▸ **RECORDED INFORMATION**:
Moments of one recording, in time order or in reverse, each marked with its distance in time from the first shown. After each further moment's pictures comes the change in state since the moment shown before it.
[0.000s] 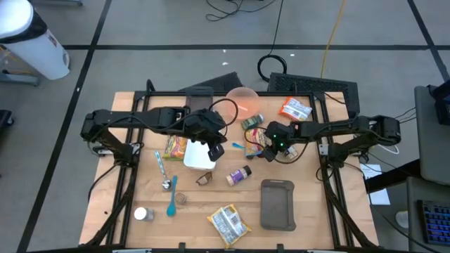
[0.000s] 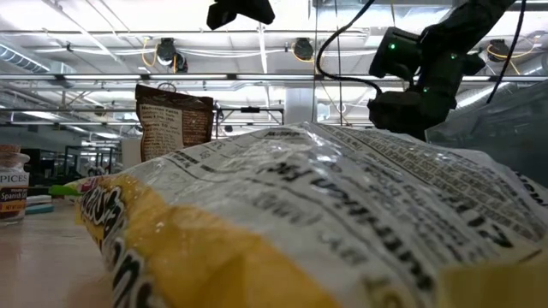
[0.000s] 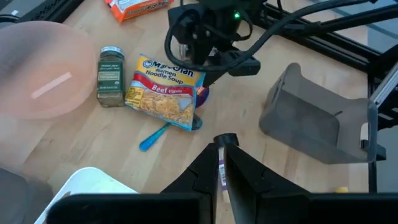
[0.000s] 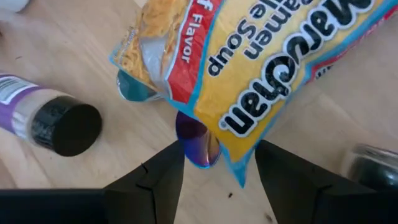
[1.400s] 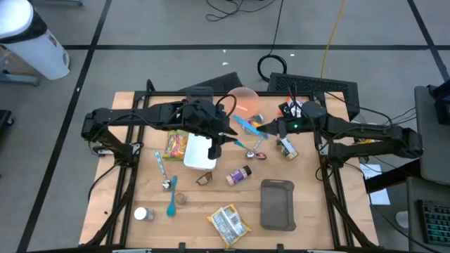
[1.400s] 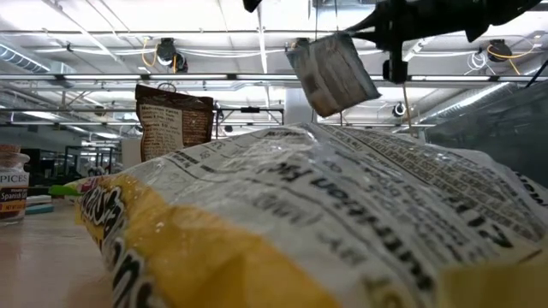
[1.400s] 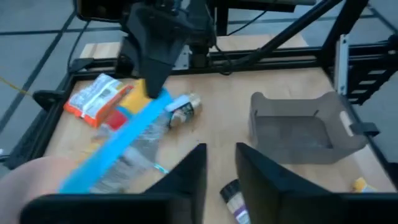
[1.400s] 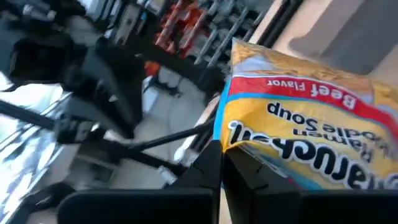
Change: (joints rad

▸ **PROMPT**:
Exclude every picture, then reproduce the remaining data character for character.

▸ **EXPECTED ANSWER**:
Moments of one recording, in time order or in reverse, each marked with its distance in time from the first shown. After each further moment's pictures comes the change in state since the moment shown before it.
[0.000s] 
[0.000s] 
[0.000s] 
[0.000s] 
[1.400s] 
[1.400s] 
[1.400s] 
[1.400s] 
Change: (joints rad

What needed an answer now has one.